▶ **WORK INSTRUCTIONS**:
Please find every line in the records below that contains the word "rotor", and copy it.

RECORDS FOR THE EXERCISE Start Marker

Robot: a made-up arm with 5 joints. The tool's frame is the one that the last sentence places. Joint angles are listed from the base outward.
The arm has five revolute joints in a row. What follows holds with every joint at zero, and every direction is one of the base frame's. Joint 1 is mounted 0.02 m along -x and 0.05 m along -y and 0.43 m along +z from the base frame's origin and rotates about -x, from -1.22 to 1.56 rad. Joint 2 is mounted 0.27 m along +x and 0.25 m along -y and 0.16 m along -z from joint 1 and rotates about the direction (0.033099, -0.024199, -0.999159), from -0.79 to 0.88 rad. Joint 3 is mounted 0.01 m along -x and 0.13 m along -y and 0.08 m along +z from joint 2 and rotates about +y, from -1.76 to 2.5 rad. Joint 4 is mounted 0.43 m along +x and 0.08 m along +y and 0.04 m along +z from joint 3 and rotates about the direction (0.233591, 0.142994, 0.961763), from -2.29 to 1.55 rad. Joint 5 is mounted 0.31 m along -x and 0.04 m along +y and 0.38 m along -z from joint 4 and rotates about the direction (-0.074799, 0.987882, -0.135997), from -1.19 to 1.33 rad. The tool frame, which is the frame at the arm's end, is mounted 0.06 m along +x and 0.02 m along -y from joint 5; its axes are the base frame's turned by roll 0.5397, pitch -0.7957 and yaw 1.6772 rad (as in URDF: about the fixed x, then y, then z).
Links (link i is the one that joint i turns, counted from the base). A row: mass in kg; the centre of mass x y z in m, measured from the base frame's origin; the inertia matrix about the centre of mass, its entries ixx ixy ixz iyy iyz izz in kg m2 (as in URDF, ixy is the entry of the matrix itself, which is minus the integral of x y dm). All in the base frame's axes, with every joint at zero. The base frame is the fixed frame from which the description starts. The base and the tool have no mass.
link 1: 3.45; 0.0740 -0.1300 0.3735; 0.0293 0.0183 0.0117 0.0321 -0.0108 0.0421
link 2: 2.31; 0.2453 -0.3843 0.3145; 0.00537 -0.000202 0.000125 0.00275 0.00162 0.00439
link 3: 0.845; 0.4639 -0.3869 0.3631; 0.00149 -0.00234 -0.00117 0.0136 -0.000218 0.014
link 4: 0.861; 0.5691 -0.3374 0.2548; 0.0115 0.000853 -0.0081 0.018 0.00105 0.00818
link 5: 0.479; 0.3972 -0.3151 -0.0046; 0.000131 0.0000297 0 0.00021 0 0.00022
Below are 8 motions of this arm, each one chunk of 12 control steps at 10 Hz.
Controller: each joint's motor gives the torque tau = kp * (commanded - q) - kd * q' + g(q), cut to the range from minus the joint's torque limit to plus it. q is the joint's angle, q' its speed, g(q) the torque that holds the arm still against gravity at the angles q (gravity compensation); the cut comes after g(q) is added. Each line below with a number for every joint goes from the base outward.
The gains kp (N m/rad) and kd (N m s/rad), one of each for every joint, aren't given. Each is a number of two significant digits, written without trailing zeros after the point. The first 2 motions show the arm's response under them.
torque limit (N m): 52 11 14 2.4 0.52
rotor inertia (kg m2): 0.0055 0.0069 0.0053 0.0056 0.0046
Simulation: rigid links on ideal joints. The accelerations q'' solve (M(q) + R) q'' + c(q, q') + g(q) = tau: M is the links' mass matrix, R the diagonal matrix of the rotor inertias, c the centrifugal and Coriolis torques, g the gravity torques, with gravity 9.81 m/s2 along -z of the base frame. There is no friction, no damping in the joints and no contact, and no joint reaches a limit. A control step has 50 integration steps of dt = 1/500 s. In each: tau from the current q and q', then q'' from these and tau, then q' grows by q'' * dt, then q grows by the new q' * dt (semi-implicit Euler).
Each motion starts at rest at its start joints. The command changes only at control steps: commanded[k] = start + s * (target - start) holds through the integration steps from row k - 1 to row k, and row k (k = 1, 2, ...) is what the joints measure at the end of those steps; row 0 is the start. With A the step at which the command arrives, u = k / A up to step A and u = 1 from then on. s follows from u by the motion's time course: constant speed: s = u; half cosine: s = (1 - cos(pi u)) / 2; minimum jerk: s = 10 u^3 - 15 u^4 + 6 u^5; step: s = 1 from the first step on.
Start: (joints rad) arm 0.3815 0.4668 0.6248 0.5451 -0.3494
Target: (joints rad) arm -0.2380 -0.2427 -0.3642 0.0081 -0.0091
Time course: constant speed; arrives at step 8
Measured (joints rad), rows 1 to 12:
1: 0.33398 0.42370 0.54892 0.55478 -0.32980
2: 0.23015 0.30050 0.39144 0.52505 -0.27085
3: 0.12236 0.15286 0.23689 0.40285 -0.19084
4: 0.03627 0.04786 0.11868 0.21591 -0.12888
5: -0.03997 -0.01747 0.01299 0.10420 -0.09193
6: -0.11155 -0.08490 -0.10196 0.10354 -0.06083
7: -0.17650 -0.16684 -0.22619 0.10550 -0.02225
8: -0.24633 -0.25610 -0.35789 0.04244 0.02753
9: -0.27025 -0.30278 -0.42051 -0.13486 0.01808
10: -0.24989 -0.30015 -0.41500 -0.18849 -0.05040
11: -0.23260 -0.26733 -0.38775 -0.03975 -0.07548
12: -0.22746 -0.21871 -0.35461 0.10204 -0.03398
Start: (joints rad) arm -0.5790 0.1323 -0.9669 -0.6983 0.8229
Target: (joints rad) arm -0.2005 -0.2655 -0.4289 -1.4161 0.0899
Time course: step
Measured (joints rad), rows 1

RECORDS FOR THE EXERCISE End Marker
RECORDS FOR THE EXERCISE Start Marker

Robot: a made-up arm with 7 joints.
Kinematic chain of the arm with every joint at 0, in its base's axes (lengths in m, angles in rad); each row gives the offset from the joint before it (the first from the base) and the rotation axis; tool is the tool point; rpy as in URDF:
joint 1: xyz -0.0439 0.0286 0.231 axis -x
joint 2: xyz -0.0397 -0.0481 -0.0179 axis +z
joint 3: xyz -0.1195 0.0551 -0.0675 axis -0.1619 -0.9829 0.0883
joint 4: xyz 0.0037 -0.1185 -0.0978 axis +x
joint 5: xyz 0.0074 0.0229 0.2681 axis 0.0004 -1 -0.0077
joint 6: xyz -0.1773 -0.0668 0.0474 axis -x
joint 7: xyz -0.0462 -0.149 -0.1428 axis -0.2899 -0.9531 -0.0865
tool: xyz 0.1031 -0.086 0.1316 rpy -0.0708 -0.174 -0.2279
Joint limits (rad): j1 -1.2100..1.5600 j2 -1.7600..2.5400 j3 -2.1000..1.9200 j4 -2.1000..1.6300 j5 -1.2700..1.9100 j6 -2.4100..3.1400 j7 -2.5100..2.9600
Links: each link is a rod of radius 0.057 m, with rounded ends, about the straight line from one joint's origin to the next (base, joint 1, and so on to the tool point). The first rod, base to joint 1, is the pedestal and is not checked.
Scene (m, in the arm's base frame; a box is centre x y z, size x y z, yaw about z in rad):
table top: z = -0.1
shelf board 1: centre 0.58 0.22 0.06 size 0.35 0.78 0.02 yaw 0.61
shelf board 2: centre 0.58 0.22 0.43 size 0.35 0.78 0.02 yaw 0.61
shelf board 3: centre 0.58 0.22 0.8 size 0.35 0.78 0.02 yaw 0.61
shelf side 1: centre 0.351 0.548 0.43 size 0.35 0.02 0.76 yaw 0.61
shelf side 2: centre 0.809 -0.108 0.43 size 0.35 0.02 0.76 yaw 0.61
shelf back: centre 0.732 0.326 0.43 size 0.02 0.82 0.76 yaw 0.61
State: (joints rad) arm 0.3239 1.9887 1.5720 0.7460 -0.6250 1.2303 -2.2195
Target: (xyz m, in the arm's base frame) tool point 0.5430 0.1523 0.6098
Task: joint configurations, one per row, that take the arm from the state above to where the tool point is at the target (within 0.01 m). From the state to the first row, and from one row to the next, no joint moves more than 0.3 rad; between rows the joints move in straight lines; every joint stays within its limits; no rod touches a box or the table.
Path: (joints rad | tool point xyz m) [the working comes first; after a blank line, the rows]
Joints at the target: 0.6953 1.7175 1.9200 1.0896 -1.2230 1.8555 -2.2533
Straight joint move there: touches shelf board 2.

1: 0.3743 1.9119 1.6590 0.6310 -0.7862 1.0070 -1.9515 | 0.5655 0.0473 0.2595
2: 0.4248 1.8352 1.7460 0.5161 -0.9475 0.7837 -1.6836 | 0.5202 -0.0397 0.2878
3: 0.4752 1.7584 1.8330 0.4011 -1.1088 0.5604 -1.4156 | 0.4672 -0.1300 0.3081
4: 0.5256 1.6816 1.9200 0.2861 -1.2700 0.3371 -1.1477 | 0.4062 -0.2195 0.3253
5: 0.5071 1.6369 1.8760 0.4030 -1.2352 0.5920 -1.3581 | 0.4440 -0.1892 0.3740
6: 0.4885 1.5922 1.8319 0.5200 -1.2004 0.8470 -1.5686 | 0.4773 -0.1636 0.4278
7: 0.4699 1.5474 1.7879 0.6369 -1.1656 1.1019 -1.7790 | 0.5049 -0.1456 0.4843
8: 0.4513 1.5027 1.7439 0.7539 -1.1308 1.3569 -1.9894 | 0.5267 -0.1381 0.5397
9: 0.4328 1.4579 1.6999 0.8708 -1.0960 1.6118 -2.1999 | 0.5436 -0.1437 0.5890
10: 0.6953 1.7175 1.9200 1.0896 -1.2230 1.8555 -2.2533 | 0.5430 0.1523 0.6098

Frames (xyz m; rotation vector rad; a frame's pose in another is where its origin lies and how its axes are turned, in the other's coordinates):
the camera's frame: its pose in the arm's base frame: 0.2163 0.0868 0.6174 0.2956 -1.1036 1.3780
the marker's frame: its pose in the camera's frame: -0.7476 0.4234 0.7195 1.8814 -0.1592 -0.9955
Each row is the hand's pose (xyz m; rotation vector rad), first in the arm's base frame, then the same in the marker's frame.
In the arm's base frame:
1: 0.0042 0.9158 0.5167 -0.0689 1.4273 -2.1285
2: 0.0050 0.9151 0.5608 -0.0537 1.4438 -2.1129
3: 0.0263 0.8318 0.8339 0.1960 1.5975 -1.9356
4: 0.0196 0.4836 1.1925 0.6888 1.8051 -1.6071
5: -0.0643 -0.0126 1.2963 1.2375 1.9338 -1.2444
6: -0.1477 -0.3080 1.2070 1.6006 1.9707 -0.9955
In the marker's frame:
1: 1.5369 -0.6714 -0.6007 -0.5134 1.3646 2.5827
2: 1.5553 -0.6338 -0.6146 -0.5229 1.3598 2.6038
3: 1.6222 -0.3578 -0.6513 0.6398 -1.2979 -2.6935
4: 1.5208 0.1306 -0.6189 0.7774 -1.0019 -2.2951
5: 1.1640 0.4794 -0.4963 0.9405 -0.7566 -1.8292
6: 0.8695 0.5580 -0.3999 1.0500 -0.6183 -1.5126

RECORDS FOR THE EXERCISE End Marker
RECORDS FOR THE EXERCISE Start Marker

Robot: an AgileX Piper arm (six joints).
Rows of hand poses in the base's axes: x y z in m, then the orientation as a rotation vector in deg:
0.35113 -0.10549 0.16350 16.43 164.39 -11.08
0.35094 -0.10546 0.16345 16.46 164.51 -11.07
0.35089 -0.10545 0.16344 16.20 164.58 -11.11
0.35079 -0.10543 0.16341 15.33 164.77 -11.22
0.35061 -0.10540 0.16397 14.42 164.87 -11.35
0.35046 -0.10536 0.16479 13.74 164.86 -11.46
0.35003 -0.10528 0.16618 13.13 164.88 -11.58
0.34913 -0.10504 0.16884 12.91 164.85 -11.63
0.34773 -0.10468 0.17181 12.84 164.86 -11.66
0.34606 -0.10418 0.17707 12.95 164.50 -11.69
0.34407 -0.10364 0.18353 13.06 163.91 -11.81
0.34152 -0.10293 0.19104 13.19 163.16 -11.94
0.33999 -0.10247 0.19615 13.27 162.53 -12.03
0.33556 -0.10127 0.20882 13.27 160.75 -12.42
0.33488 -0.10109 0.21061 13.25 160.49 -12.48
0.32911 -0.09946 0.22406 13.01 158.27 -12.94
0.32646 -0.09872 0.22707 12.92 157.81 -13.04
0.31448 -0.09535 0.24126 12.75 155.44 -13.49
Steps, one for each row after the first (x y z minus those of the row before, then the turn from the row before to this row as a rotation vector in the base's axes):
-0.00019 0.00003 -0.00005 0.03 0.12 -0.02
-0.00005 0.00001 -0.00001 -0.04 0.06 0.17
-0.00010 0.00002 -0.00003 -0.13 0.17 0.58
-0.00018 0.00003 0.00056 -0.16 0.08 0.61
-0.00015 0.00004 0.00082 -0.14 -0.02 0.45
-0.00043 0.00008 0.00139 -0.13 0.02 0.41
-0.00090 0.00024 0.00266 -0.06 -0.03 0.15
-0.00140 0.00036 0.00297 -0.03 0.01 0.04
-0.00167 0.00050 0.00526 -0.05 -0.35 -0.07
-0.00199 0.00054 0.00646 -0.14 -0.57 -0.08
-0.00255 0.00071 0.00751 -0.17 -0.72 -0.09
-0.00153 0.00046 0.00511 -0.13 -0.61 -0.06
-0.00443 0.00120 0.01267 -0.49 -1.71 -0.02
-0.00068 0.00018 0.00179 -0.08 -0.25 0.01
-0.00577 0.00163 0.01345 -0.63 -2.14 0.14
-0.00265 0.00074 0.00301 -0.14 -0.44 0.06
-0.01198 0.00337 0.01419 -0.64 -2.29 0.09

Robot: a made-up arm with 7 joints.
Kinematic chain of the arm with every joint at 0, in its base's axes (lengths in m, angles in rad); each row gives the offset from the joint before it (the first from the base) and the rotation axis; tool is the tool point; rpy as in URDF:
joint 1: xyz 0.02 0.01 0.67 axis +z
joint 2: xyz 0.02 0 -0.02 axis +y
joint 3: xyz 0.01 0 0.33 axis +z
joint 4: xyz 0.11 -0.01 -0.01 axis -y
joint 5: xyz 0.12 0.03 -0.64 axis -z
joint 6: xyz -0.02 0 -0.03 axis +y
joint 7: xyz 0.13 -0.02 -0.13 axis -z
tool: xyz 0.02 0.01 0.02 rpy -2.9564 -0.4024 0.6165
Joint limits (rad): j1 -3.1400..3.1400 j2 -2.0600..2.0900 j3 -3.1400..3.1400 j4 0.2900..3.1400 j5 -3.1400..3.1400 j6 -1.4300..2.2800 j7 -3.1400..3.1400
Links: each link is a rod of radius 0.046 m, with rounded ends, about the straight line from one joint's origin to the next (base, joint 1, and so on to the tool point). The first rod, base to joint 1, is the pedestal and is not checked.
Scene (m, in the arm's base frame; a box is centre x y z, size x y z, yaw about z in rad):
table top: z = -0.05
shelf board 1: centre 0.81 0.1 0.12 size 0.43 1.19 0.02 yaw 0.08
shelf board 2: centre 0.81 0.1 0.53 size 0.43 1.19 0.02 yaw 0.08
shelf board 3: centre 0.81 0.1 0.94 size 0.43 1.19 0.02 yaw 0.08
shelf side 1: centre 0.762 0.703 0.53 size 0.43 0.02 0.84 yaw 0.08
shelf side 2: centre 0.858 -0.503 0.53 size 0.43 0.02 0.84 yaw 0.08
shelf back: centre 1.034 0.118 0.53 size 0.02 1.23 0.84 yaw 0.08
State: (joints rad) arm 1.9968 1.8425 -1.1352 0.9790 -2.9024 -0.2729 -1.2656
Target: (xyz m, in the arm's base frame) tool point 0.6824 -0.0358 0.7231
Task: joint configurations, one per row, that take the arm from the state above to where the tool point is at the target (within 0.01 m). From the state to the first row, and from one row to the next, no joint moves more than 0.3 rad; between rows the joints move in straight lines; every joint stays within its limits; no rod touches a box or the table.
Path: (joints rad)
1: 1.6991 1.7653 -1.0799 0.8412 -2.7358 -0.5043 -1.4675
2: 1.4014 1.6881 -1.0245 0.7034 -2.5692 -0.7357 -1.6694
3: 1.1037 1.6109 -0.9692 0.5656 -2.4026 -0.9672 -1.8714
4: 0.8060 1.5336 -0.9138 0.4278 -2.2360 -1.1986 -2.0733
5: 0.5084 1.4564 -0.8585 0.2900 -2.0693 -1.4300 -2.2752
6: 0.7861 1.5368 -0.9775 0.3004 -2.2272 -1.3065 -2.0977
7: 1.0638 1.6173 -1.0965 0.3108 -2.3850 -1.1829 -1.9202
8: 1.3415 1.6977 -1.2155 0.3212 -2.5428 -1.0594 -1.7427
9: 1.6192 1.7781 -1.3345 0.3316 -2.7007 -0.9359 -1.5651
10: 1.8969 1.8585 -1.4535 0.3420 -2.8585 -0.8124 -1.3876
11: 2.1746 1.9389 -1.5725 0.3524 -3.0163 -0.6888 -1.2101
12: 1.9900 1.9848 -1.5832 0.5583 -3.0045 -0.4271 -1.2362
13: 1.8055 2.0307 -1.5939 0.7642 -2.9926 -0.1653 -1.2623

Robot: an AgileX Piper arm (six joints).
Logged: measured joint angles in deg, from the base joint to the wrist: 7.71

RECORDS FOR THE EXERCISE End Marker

▶ **YOUR SOLUTION**:
rotor inertia (kg m2): 0.0055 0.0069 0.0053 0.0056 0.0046
Simulation: rigid links on ideal joints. The accelerations q'' solve (M(q) + R) q'' + c(q, q') + g(q) = tau: M is the links' mass matrix, R the diagonal matrix of the rotor inertias, c the centrifugal and Coriolis torques, g the gravity torques, with gravity 9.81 m/s2 along -z of the base frame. There is no friction, no damping in the joints and no contact, and no joint reaches a limit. A control step has 50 integration steps of dt = 1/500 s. In each: tau from the current q and q', then q'' from these and tau, then q' grows by q'' * dt, then q grows by the new q' * dt (semi-implicit Euler).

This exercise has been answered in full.